Task to carry out: Copy, word for word, each line of the data below from the first through the line containing "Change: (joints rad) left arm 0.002", and stop there.

Source records:
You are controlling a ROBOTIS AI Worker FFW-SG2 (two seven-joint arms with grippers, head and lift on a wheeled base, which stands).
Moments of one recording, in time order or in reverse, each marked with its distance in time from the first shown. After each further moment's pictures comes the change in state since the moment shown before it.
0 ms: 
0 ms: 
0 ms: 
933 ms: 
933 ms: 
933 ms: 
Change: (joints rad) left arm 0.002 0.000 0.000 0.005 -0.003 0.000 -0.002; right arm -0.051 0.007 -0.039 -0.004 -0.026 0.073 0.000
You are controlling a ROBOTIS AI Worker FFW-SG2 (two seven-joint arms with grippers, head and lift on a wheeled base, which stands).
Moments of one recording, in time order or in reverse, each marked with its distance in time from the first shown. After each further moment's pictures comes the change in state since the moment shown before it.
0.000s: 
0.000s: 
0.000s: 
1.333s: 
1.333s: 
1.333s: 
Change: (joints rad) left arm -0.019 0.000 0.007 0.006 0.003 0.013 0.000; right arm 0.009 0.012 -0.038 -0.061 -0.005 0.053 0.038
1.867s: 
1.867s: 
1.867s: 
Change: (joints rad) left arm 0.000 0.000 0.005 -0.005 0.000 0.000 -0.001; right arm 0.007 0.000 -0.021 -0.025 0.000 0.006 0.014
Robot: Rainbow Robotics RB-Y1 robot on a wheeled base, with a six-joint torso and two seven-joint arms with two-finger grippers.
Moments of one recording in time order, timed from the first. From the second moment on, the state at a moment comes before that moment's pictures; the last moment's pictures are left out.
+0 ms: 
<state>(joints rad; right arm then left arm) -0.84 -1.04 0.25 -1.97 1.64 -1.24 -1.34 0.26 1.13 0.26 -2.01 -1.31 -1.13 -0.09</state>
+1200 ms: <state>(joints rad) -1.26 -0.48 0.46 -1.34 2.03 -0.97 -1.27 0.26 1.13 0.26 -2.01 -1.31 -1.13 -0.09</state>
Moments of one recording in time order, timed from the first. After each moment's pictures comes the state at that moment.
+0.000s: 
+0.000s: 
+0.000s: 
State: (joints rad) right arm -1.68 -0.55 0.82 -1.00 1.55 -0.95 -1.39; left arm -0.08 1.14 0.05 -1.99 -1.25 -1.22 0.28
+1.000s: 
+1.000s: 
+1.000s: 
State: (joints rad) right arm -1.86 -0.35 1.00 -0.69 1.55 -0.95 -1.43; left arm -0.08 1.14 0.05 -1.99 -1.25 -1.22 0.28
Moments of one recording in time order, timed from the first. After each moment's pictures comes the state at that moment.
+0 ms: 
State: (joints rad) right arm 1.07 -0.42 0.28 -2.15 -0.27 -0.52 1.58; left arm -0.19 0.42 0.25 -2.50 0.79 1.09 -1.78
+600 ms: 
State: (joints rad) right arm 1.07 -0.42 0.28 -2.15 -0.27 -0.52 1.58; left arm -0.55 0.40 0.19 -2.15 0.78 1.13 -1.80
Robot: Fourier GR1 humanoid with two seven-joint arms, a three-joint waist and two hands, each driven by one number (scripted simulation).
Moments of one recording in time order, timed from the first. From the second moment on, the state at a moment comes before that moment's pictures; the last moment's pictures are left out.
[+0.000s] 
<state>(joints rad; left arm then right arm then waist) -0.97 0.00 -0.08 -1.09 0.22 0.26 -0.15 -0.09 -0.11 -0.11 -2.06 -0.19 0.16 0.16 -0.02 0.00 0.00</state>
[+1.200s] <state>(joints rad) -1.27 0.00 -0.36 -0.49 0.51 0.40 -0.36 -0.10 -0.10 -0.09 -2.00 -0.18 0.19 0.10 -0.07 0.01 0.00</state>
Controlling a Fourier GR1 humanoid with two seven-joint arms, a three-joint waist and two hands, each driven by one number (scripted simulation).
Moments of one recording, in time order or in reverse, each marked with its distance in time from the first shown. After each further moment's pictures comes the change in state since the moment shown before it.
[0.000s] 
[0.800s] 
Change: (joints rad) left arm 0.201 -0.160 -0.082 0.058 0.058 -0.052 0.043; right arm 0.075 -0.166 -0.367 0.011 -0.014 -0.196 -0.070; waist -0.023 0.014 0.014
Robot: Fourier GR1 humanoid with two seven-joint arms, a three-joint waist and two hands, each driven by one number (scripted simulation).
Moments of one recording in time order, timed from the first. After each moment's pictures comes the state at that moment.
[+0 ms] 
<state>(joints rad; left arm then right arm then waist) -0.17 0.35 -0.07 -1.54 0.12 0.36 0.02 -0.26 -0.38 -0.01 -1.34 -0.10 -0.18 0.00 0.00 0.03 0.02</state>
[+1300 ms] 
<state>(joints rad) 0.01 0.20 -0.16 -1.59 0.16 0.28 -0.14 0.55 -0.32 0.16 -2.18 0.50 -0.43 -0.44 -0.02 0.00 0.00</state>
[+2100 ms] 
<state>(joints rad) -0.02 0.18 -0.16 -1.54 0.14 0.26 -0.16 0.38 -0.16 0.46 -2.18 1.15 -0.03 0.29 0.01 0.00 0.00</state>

Task result:
You are controlling a ROBOTIS AI Worker FFW-SG2 (two seven-joint arms with grippers, head and lift on a wheeled base, which stands).
Moments of one recording, in time order or in reverse, each marked with its distance in time from the first shown. After each further moment's pictures comes the change in state since the moment shown before it.
0 ms: 
0 ms: 
0 ms: 
933 ms: 
933 ms: 
933 ms: 
Change: (joints rad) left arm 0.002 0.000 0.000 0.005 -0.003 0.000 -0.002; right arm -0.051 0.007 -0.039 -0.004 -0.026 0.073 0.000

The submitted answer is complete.